- **Information supplied**:

*****

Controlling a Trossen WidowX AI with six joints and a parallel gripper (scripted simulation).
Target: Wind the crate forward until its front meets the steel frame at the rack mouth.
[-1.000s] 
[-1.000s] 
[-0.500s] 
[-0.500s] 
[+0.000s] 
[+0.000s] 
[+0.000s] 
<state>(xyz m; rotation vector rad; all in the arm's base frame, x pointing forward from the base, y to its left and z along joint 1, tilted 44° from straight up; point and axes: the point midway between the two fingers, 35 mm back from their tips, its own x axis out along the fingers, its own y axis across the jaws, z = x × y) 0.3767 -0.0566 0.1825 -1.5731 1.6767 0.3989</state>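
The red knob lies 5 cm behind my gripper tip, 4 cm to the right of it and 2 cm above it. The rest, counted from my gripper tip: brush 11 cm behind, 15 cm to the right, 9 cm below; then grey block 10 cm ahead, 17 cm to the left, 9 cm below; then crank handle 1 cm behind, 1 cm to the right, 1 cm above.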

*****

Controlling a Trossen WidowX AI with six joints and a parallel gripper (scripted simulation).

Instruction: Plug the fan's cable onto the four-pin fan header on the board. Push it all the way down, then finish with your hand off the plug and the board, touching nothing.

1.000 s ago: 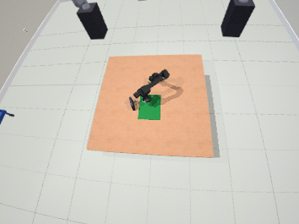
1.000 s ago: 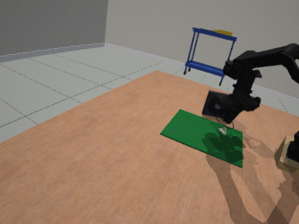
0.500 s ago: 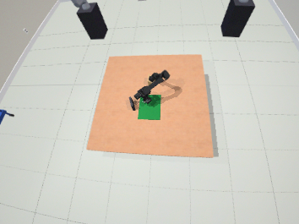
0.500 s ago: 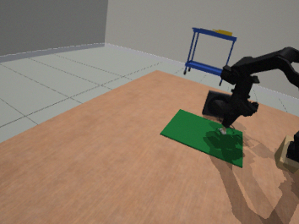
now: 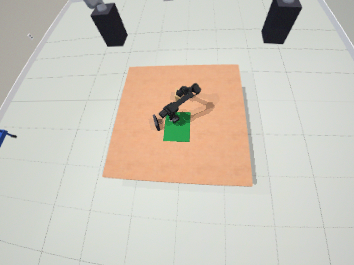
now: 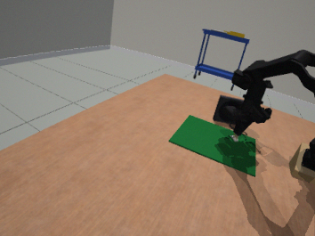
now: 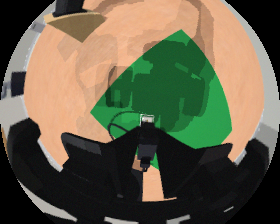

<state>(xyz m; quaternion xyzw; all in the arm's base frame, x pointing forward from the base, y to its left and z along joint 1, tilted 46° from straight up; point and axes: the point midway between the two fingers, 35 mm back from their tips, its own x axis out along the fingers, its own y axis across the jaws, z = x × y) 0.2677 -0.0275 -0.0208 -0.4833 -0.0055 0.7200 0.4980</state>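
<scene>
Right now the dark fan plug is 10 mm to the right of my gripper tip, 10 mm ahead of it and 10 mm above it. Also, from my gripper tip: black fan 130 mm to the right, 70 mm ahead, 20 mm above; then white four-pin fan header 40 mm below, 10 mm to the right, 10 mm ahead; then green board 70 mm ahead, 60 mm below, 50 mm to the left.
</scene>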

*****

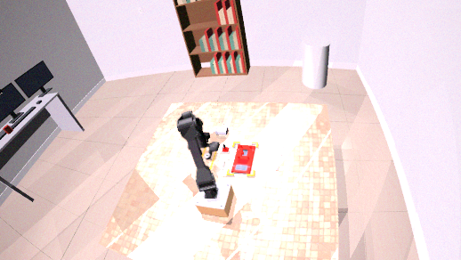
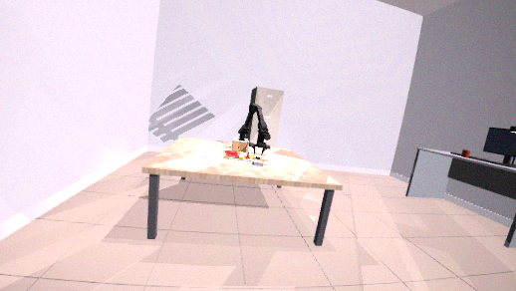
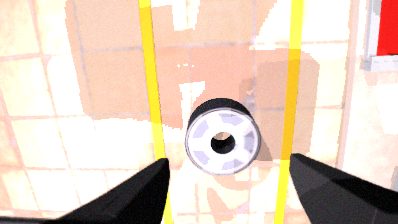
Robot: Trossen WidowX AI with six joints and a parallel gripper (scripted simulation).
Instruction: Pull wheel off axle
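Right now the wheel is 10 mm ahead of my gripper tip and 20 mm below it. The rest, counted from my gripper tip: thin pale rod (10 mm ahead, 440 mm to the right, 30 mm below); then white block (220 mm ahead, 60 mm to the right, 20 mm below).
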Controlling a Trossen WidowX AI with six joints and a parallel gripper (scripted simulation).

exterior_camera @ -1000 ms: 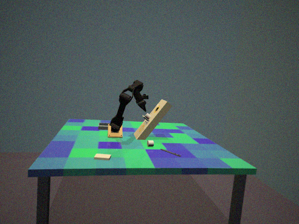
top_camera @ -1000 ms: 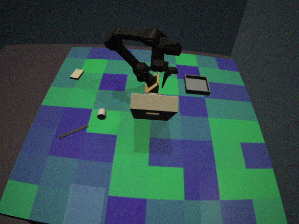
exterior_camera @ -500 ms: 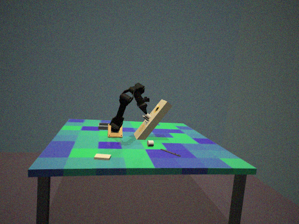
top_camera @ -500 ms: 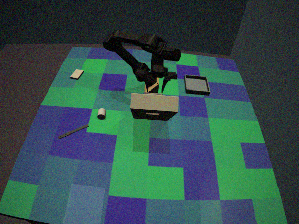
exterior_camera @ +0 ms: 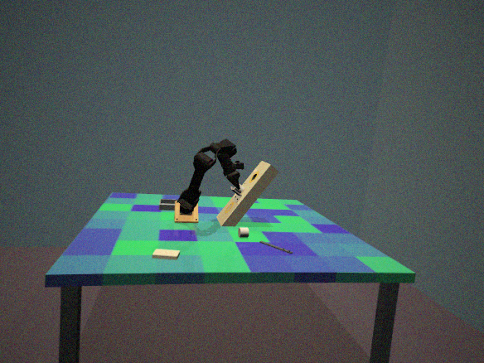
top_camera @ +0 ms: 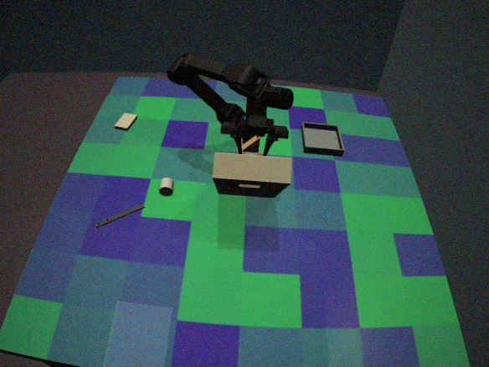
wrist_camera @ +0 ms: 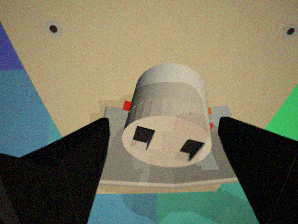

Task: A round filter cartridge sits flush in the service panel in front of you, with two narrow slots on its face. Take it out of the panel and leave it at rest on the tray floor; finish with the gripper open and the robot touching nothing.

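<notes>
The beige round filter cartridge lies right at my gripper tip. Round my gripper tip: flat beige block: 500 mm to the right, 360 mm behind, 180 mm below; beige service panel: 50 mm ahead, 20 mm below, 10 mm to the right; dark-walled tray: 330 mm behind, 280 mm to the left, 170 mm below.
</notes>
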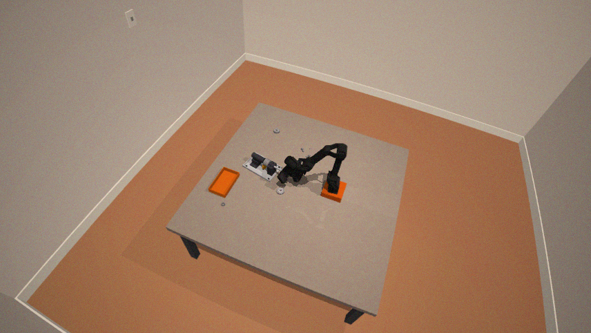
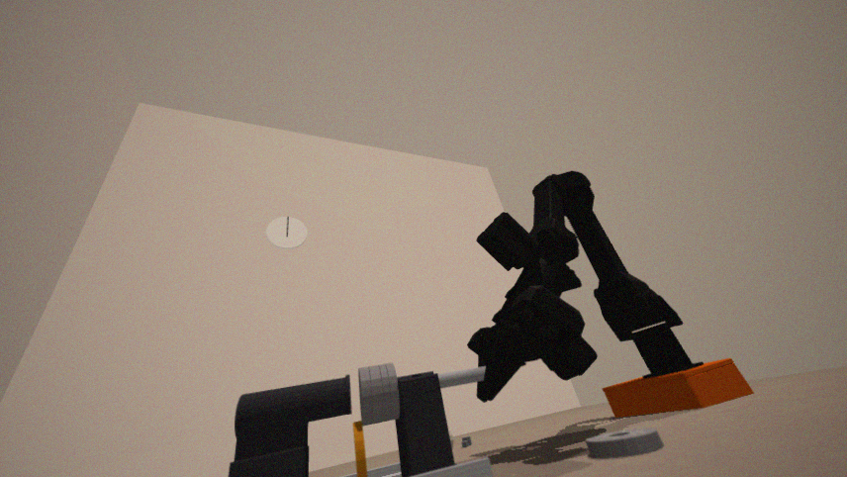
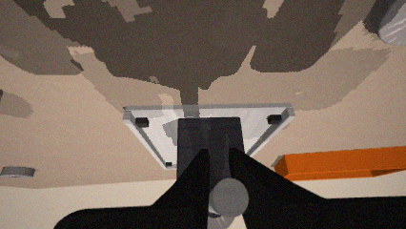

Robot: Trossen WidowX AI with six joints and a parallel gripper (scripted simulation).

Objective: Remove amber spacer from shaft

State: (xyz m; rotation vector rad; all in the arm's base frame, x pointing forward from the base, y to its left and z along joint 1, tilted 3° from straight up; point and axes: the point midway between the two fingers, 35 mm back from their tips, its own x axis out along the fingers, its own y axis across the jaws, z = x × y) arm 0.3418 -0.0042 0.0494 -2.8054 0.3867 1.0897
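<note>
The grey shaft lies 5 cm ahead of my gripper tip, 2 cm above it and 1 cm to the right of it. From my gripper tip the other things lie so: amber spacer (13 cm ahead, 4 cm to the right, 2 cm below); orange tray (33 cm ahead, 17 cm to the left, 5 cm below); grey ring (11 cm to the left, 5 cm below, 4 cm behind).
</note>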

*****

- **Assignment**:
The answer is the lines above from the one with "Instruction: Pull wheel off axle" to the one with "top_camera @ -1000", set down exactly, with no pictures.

- **Exercise solution**:
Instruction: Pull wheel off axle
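Right now the wheel is 10 mm ahead of my gripper tip and 20 mm below it. The rest, counted from my gripper tip: thin pale rod (10 mm ahead, 440 mm to the right, 30 mm below); then white block (220 mm ahead, 60 mm to the right, 20 mm below).
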Controlling a Trossen WidowX AI with six joints and a parallel gripper (scripted simulation).

exterior_camera @ -1000 ms: 
top_camera @ -1000 ms: 

Fully answered, the exercise is complete.